Basis for secure messaging

Scrambling and unscrambling information requires the use of a shared secret key. Algorithms that use symmetric encryption use plaintext as input and produce ciphertext as output. Decrypting the ciphertext back into plaintext requires the same key.

  1. A secret key is generated, shared, and installed on both devices. This key acts like a password.
  2. The sending device uses the algorithm and key to encrypt the plaintext message into unintelligible ciphertext.
  3. The ciphertext is transmitted to the receiving device.
  4. The receiving device uses the same algorithm and secret key to decrypt the ciphertext back into the original plaintext message.

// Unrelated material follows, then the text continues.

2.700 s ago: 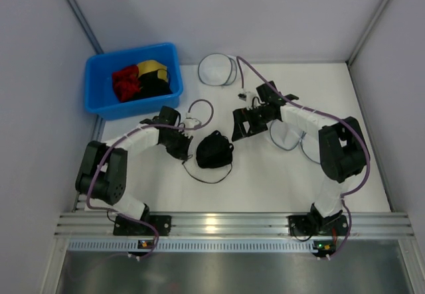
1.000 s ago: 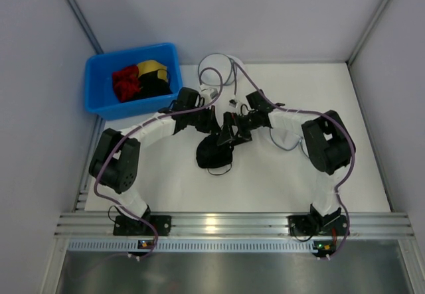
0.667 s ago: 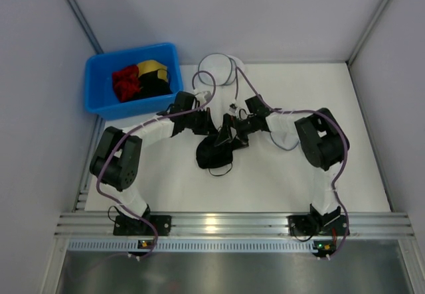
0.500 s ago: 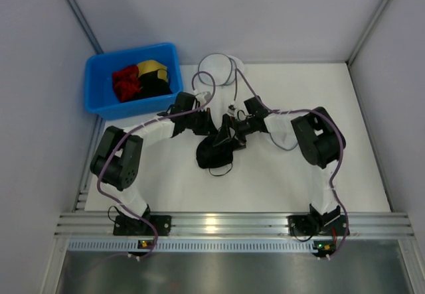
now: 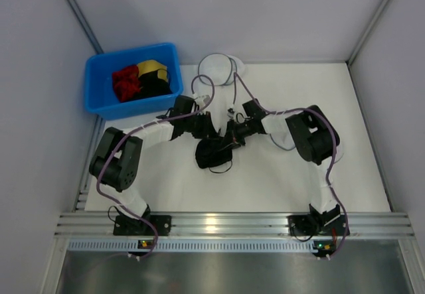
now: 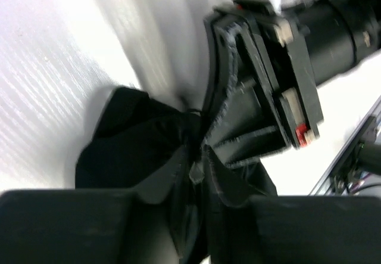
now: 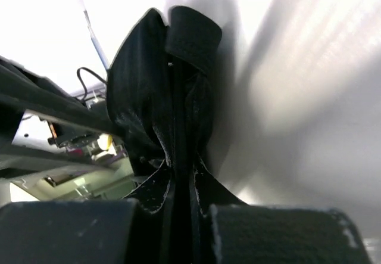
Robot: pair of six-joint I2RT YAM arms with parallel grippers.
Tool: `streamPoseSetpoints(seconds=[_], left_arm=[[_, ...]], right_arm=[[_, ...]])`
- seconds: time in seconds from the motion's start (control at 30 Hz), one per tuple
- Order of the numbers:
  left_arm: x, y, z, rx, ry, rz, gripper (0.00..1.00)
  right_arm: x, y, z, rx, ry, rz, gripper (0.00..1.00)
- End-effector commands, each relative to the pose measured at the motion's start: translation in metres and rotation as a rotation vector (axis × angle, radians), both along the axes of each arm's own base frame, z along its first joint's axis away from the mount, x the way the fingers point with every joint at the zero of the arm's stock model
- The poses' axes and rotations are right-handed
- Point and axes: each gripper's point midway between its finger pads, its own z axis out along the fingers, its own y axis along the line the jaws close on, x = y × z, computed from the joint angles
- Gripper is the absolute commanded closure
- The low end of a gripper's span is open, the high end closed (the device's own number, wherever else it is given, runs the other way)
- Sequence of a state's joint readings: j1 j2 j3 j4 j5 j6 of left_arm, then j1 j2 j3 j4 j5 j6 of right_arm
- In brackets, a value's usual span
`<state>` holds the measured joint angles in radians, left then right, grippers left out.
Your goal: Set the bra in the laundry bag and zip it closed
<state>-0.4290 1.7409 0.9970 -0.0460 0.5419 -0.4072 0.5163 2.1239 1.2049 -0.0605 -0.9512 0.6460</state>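
Observation:
The black bra (image 5: 211, 156) lies bunched on the white table (image 5: 279, 181) near the middle. Both grippers meet over its far edge. My left gripper (image 5: 214, 137) comes in from the left. In the left wrist view its fingers pinch a fold of the bra (image 6: 131, 139) at the left gripper (image 6: 196, 171). My right gripper (image 5: 228, 141) comes in from the right. In the right wrist view the right gripper (image 7: 180, 168) is shut on a raised ridge of the bra (image 7: 161, 79). The laundry bag (image 5: 218, 68), a round see-through mesh pouch with dark hoops, lies at the back of the table.
A blue bin (image 5: 126, 110) at the back left holds a red garment (image 5: 125, 83) and a yellow-and-black one (image 5: 153, 72). Another round mesh case (image 5: 284, 138) lies partly under the right arm. Grey walls close the table on three sides.
My right gripper was open a second ago and has shut on the bra. Both grippers have drawn closer together over it. The left fingers have eased only slightly.

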Motion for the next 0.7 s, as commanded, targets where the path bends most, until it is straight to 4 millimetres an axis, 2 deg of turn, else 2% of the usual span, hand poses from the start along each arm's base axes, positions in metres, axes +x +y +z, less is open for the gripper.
streamPoseSetpoints(seconds=[0.0, 0.07, 0.1, 0.13, 0.2, 0.23, 0.3, 0.33, 0.43, 0.47, 0.5, 0.53, 0.57, 0.67], left_arm=[[0.001, -0.002, 0.068, -0.095, -0.2, -0.051, 0.72], [-0.004, 0.005, 0.081, -0.077, -0.237, -0.062, 0.56], [-0.006, 0.011, 0.1, -0.087, -0.272, -0.058, 0.52], [-0.007, 0.016, 0.109, -0.083, -0.295, -0.063, 0.42], [-0.003, 0.03, 0.125, -0.069, -0.328, -0.031, 0.13], [-0.007, 0.036, 0.142, -0.065, -0.368, -0.032, 0.02], [-0.001, 0.051, 0.16, -0.048, -0.417, 0.017, 0.02], [-0.003, 0.057, 0.182, -0.053, -0.467, 0.032, 0.02], [0.004, 0.082, 0.223, -0.049, -0.576, 0.123, 0.02], [0.006, 0.089, 0.229, -0.032, -0.585, 0.157, 0.02], [0.014, 0.104, 0.241, 0.005, -0.624, 0.255, 0.02], [0.014, 0.108, 0.247, 0.015, -0.646, 0.271, 0.02], [0.014, 0.107, 0.253, 0.015, -0.678, 0.257, 0.02], [0.011, 0.095, 0.265, -0.009, -0.722, 0.153, 0.02]], right_arm=[[0.012, 0.011, 0.043, 0.078, -0.138, 0.049, 1.0], [0.017, 0.01, 0.067, 0.103, -0.222, 0.055, 1.0], [0.02, 0.007, 0.073, 0.104, -0.246, 0.055, 1.0], [0.021, 0.005, 0.082, 0.106, -0.268, 0.06, 1.0], [0.027, -0.002, 0.098, 0.108, -0.357, 0.071, 1.0], [0.028, -0.004, 0.105, 0.104, -0.373, 0.075, 1.0], [0.032, -0.011, 0.122, 0.109, -0.457, 0.083, 1.0], [0.035, -0.013, 0.131, 0.114, -0.486, 0.082, 1.0], [0.042, -0.026, 0.159, 0.117, -0.578, 0.059, 1.0], [0.043, -0.031, 0.173, 0.123, -0.626, 0.054, 1.0], [0.046, -0.038, 0.18, 0.119, -0.642, 0.038, 1.0], [0.046, -0.044, 0.194, 0.121, -0.686, 0.027, 1.0], [0.049, -0.05, 0.2, 0.109, -0.721, 0.013, 1.0], [0.059, -0.076, 0.225, 0.086, -0.812, -0.054, 1.0]])
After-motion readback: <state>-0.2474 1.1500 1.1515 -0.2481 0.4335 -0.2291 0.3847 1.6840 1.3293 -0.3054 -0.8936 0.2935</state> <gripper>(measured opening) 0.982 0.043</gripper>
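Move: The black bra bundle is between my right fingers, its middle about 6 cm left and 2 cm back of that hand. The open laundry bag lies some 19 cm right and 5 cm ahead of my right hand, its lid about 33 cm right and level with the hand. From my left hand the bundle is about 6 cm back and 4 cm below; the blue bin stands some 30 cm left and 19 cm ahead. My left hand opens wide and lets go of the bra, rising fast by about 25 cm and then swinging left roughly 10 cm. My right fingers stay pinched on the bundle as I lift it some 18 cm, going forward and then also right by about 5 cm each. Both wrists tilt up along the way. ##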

what is private message? The security of symmetric encryption depends on keeping the key secret. As long as the key remains known only to the sender and recipient, the system provides confidentiality. However, the need to securely share the secret key is a weakness of symmetric encryption methods.

Securing the secret keys

To overcome the key-sharing problem in symmetric encryption, secure messaging apps use a system called public key encryption. The secret symmetric keys used to encrypt messages can be encrypted using this method. Public key encryption uses keys with a public key and a private key. Private keys must remain secret, whereas public keys are shared openly. By mathematically related keys, data encrypted with the public key can only be decrypted with the corresponding private key. This one-way relationship enables the public key to be freely distributed without compromising the private key. Here is how public key encryption is used in secure messaging:

  1. Each device generates its public-private key pair.
  2. All public keys are shared openly on a central server or exchanged between devices.
  3. To encrypt a message, the sending device uses the recipient’s public key to encrypt the symmetric key.
  4. The encrypted symmetric key and ciphertext message are transmitted.
  5. The receiving device decrypts the symmetric key using its private key.
  6. Decrypting the ciphertext into the original plaintext message is done with the decrypted symmetric key.

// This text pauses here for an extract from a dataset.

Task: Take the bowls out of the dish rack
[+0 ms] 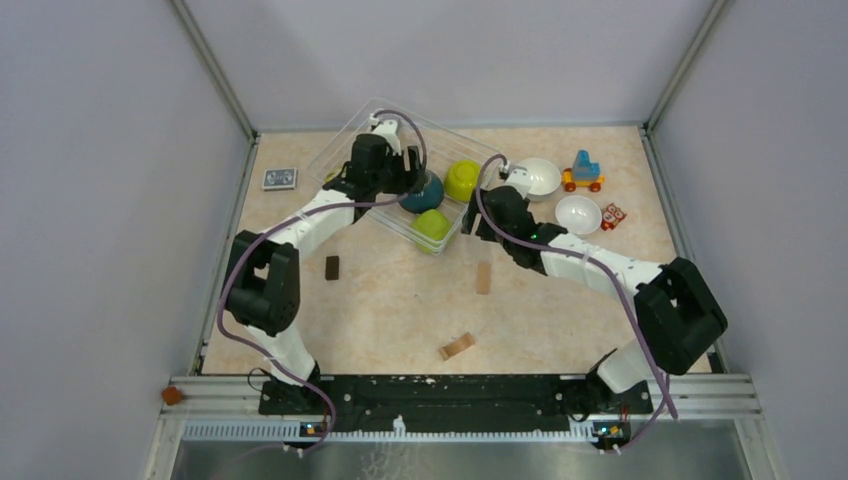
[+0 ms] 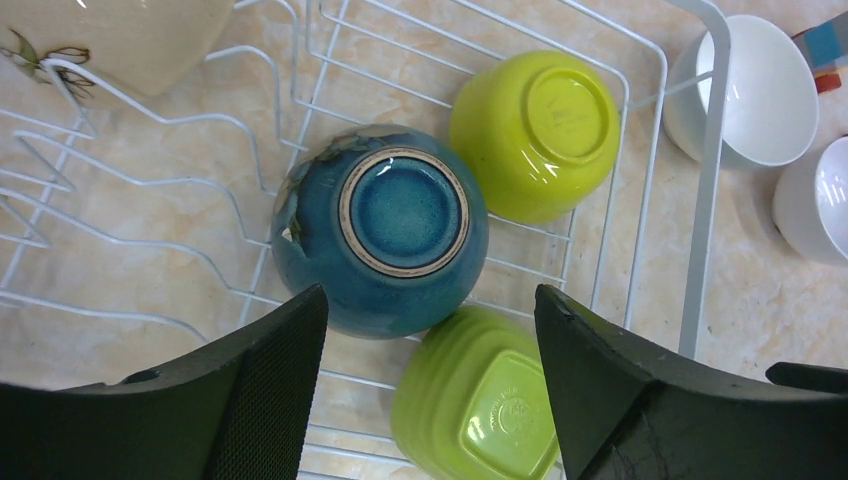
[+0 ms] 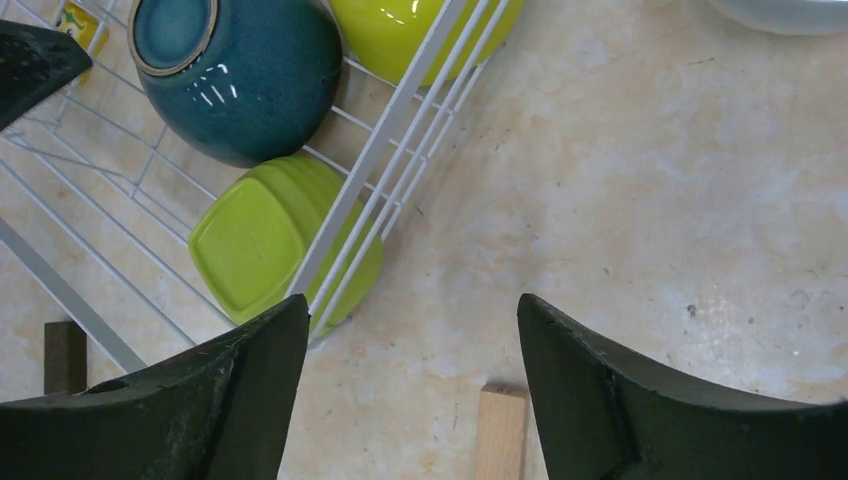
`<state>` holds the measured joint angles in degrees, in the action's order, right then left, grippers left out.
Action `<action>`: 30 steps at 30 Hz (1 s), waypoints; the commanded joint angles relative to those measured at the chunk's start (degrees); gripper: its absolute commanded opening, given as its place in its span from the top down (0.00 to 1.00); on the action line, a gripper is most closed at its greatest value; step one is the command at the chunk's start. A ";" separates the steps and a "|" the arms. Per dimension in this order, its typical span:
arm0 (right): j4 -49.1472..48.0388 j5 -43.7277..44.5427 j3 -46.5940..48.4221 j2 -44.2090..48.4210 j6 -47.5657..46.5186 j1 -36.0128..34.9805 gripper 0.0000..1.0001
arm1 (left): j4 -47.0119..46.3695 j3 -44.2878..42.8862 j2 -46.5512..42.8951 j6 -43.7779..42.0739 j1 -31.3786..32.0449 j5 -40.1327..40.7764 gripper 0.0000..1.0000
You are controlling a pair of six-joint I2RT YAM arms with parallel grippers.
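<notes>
The dish rack of white wire sits at the back of the table. Upside down in it lie a dark teal bowl, a round lime green bowl and a ribbed lime green bowl. A beige bowl shows at the rack's far side. Two white bowls stand upright on the table right of the rack. My left gripper hangs open above the teal and ribbed bowls, holding nothing. My right gripper is open over bare table just outside the rack's wire side.
A light wooden block lies under the right gripper. A dark block and a tan piece lie nearer the front. A toy train, a small red item and a card sit at the back.
</notes>
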<state>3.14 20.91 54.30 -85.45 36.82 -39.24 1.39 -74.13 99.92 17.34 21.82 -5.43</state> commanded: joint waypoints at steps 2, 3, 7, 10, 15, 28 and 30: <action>-1.66 0.38 5.38 -2.29 2.97 -0.30 0.26 | -1.81 -2.09 1.72 -1.19 0.26 -1.26 0.20; -1.36 0.33 6.04 -2.98 3.26 -0.31 0.27 | -1.67 -2.17 1.73 -1.17 0.23 -1.28 0.20; 1.16 0.55 9.59 -6.16 5.75 -0.29 0.28 | -1.65 -2.32 1.39 -1.17 0.23 -1.91 0.20; 1.54 0.13 10.47 -7.83 6.97 -0.31 0.30 | -0.86 -2.21 1.11 -1.19 0.17 -1.71 0.20; 3.67 0.53 13.15 -11.11 8.18 -0.31 0.37 | -0.69 -1.25 -0.69 -1.08 0.17 0.29 0.20; 6.16 2.15 12.13 -8.46 5.43 -0.31 1.00 | -7.92 6.91 -9.50 -3.06 0.24 8.93 0.17; 5.29 2.28 10.03 -6.45 4.69 -0.30 1.00 | -7.98 7.35 -9.80 -3.57 0.24 9.72 0.16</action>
<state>8.14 22.35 67.11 -97.73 47.09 -38.92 -2.39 -68.07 92.75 15.51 22.09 1.43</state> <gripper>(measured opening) 0.054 0.834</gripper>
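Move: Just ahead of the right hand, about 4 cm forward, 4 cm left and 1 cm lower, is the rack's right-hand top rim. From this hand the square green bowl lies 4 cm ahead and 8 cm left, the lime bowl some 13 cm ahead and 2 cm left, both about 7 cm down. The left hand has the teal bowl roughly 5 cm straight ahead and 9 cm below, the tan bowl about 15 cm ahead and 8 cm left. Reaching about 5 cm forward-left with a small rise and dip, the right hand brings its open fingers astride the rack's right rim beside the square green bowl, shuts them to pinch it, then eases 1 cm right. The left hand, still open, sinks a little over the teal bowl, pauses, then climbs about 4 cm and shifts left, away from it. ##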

Using asymmetric public key encryption, the public key is securely transmitted, thereby solving the key-sharing problem. The private keys remain safely on each user’s device only. Common public key algorithms used in secure messaging include RSA and ECC. RSA relies on the difficulty of factoring large prime numbers to generate keys. ECC uses properties of elliptic curves over finite fields for key generation. Both produce computationally secure key pairs suitable for encryption.